Zhang Zhixuan, Li Haifeng, You Jianqiang, Xue Haixiang, Tan Xiaoye, Chao Changjiang
Department of Otorhinolaryngology, The Third Affiliated Hospital of Soochow University, Changzhou, Jiangsu 213000, P.R. China.
Oncol Lett. 2021 May;21(5):396. doi: 10.3892/ol.2021.12657. Epub 2021 Mar 18.

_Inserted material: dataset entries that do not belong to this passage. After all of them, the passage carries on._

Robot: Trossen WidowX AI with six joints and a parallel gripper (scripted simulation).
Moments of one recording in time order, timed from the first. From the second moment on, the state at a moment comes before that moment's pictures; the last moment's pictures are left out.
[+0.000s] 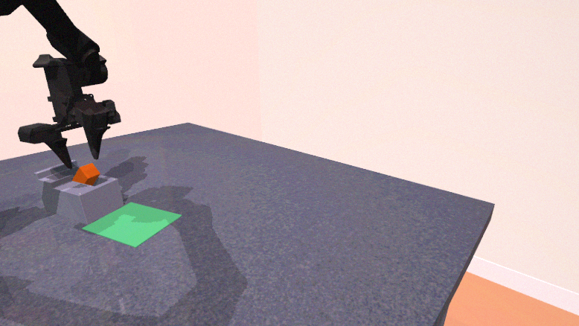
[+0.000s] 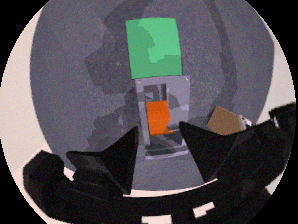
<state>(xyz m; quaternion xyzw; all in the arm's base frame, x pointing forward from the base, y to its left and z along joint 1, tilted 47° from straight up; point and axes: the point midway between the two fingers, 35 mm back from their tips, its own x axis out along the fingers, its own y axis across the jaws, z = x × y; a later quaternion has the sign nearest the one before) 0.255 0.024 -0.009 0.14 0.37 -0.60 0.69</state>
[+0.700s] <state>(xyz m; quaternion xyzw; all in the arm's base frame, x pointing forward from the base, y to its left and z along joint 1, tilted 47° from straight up) 0.254 0.000 -0.030 0.14 0.37 -0.60 0.69</state>
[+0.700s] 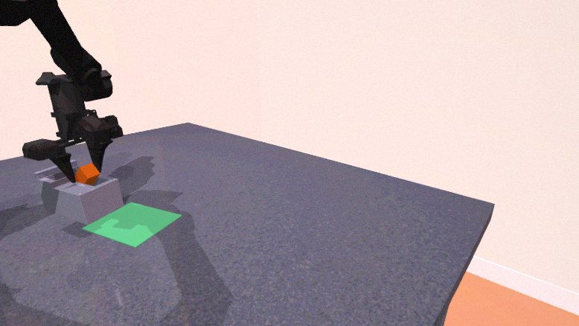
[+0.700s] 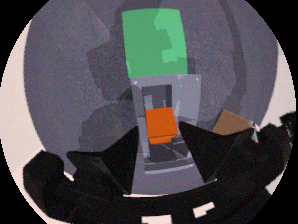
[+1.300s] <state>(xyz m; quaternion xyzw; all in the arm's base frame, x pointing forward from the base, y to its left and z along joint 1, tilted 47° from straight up) 0.254 0.001 -0.030 0.14 0.37 -0.60 0.69</state>
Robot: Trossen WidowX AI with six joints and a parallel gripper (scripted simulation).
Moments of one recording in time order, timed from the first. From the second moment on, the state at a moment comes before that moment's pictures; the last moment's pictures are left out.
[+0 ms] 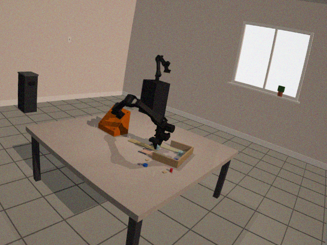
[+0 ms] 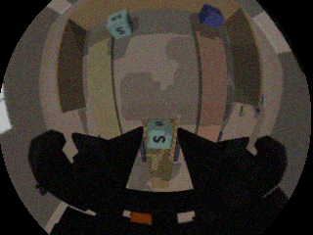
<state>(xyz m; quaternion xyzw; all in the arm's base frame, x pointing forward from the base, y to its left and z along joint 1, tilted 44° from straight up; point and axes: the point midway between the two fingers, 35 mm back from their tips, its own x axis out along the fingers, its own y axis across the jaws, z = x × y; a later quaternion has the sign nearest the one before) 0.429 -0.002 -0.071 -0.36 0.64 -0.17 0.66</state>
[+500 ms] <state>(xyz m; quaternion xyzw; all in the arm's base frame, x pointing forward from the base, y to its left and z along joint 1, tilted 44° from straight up) 0.428 -0.004 -0.075 -0.36 0.64 -0.17 0.65</state>
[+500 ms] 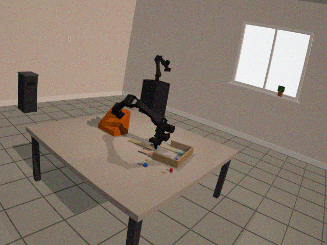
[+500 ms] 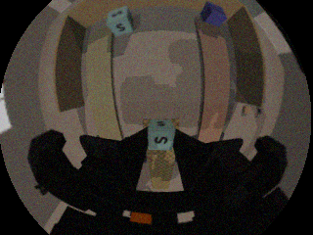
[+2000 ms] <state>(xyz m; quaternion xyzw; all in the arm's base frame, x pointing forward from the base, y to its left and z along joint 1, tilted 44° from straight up) 0.319 0.009 -0.047 -0.36 0.65 -0.17 0.65</state>
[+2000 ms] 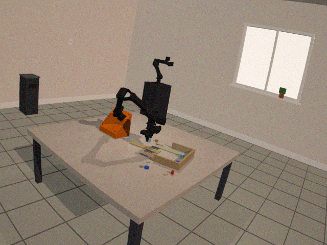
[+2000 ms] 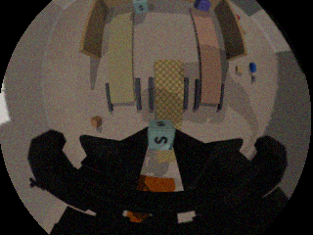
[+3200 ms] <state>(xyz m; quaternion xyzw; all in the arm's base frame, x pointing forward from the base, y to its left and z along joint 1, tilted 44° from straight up) 0.302 0.032 -0.021 -0.36 0.65 -0.17 0.65</state>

The aim of the present study was to investigate the function of microRNA (miR)-223-5p in the malignant biological behavior of nasopharyngeal carcinoma (NPC) and elucidate the underlying molecular mechanism. The expression levels of miR-223-5p and doublecortin-like kinase 1 (DCLK1) were detected via reverse transcription-quantitative PCR analysis. Cell viability was evaluated using Cell Counting Kit-8 assay. Cell migration and invasion were measured via Transwell assays, while a luciferase reporter assay was conducted to identify the interaction between miR-223-5p and DCLK1. The results demonstrated that miR-223-5p expression was significantly downregulated, whereas DCLK1 expression was significantly upregulated in NPC tissues and cells. Moreover, both miR-223-5p overexpression and DCLK1 silencing markedly suppressed the progression of NPC. It was also observed that miR-223-5p directly targeted DCLK1 and decreased its expression. Furthermore, it was suggested that DCLK1 overexpression may partially reverse the suppressive effects of miR-223-5p on the progression of NPC. Collectively, the results of the present study indicated that miR-223-5p may suppress NPC progression by targeting DCLK1, thereby indicating a novel potential approach to the diagnosis and treatment of NPC.
本研究旨在探讨微小RNA(miR)-223-5p在鼻咽癌(NPC)恶性生物学行为中的作用,并阐明其潜在的分子机制。通过逆转录-定量聚合酶链反应分析检测miR-223-5p和双皮质素样激酶1(DCLK1)的表达水平。使用细胞计数试剂盒-8检测法评估细胞活力。通过Transwell检测法测量细胞迁移和侵袭能力,同时进行荧光素酶报告基因检测以确定miR-223-5p与DCLK1之间的相互作用。结果表明,在NPC组织和细胞中,miR-223-5p表达显著下调,而DCLK1表达显著上调。此外,miR-223-5p过表达和DCLK1沉默均显著抑制了NPC的进展。还观察到miR-223-5p直接靶向DCLK1并降低其表达。此外,提示DCLK1过表达可能部分逆转miR-223-5p对NPC进展的抑制作用。总体而言,本研究结果表明,miR-223-5p可能通过靶向DCLK1抑制NPC进展,从而为NPC的诊断和治疗指明了一种新的潜在方法。